I’ve written many posts on the importance of nurturing our children’s spirits and emotions, so obviously I’m not against nurturing. However, I do think it’s important we don’t become so focused on protecting our children’s feelings that we abdicate our proper authority. Being told we’re wrong, we can’t have something we want, or that we must wait can even hurt an adult’s feelings. But that is life. Part of being a mother is helping our children learn to deal with disappointments and hurts, and if we orient our decisions based on their happiness, it will backfire.
The extremes of “children should be seen and not heard” to mollycoddling should both be avoided.
Things are considered “rights” as opposed to “privileges”
My grandmother lived through the Great Depression. Things weren’t taken for granted then.
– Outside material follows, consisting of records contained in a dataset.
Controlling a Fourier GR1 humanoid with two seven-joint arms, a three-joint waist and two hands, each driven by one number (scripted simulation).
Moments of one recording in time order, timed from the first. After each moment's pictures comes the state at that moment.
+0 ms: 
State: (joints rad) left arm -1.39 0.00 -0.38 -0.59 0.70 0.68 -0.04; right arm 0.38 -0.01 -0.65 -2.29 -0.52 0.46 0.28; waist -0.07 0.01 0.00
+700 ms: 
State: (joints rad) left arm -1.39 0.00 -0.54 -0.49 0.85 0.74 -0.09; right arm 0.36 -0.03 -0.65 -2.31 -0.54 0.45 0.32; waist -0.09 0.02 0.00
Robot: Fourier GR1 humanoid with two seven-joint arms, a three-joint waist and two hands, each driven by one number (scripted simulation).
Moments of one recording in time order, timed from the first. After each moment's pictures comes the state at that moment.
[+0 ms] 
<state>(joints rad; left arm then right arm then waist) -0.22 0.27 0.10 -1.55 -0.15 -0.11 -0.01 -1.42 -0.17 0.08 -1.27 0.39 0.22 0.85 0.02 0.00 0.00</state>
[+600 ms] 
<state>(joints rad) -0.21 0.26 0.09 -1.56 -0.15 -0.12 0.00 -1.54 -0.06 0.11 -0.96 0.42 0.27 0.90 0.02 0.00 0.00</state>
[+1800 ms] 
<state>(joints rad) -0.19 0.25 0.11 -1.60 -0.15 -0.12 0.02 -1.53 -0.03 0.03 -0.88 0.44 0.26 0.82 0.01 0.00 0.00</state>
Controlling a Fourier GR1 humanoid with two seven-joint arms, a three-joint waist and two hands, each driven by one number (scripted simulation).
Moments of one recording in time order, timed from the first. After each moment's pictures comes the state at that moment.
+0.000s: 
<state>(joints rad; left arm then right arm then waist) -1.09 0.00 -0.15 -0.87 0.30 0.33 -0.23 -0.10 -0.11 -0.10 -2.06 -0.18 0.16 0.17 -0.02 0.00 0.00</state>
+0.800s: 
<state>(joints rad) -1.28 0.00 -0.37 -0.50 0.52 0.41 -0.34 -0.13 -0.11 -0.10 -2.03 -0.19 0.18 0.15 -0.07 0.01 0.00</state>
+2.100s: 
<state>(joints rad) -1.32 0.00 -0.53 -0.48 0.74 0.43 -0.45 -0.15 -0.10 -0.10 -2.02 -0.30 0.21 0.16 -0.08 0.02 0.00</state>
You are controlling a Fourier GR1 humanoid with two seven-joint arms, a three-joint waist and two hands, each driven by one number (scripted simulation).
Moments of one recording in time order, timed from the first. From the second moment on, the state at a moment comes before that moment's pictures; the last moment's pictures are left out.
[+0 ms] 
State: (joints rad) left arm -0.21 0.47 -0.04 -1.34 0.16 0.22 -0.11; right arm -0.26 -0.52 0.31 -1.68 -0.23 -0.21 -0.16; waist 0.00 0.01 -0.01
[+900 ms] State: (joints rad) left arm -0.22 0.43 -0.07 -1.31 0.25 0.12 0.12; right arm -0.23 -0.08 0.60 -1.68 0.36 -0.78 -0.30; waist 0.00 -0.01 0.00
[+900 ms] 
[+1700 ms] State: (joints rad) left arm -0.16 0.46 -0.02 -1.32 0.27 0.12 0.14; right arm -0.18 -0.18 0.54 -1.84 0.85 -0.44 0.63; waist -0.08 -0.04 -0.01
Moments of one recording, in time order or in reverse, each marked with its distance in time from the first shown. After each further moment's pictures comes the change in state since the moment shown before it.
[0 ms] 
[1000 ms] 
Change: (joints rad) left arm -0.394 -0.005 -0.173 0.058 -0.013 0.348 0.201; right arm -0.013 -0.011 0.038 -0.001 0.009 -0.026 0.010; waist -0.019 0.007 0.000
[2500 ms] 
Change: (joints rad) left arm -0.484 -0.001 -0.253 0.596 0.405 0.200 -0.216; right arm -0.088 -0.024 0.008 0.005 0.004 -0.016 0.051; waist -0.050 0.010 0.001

It was a period that etched deep beliefs, values, and truths into the hearts of those who went through it. They didn’t expect to be rich, think that good times are a given, or take prosperity for granted. Although everyone has probably experienced suffering and hardships to some degree, our culture and generation almost expect comfort and a high quality of life as a right.
I believe that we (myself first and foremost) have high expectations of being happy, content, and fulfilled. I find it difficult to adjust when life throws hurdles. I overcome, adapt and survive, but it takes its toll. When we live with the attitude that we are entitled to things (as opposed to earning them) it puts a whole new spin on parenting. If parents feel entitled, just imagine how entitled their children will be?
Expecting hard work and obstacles are slowly being replaced by expecting nice things and comfort with little work.
Each decade had its own struggles, and so many things are easier today than they were for our families before us. I hope that in the quest for progress and with our ever-evolving research we don’t make it even harder for mothers to get on with their job. One thing is true, more convenience doesn’t always equal an easier life. More convenience and more technology can also mean more isolation and more feelings of inadequacy.
The more people have studied different methods of bring up children the more they have come to the conclusion that what good mothers and fathers instinctively feel like doing for their babies is the best after all. – Benjamin Spock
I’ve always felt like an old soul and fairly”old-fashioned.” I know I’m blessed to be alive today with the many conveniences and advances we have. So many diseases eradicated, medical technology that increases life expectancy, and the ability to go and see and do. And isn’t the best part of family that we can pass down what we know from generation to generation?
Ha! Would you consider yourself an old-fashioned or modern parent? Why?